If you see a picture in the data below, omit it and copy the rest exactly.

........

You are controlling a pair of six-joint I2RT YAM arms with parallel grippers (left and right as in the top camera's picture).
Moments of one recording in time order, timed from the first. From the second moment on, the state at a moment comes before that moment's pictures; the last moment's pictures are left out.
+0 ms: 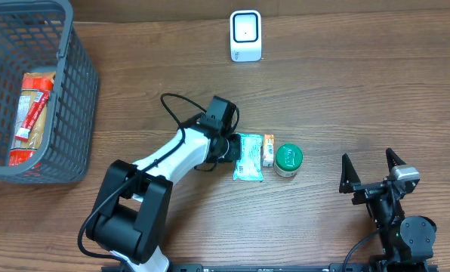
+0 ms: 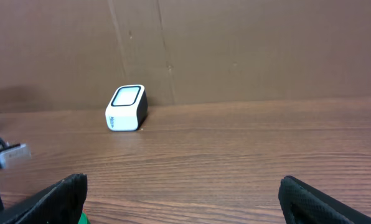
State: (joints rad) left arm -0.42 1.80 1.05 -0.56 0.14 -0.43; right arm 0.07 0.01 0.02 -0.03 -0.10 0.13
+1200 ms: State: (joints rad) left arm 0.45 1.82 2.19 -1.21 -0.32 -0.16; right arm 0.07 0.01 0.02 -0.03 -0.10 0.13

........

## RESULT FOR THIS EXERCISE
You are controlling a pair of six-joint I2RT YAM arms with parallel grippers (left and right as in the top camera's picture).
Moments of one recording in time order, timed from the first. From the second moment on, the state at a moment comes before that moment's pictures; the last moment's pictures are left out.
+0 ms: 
+0 ms: 
State: (joints rad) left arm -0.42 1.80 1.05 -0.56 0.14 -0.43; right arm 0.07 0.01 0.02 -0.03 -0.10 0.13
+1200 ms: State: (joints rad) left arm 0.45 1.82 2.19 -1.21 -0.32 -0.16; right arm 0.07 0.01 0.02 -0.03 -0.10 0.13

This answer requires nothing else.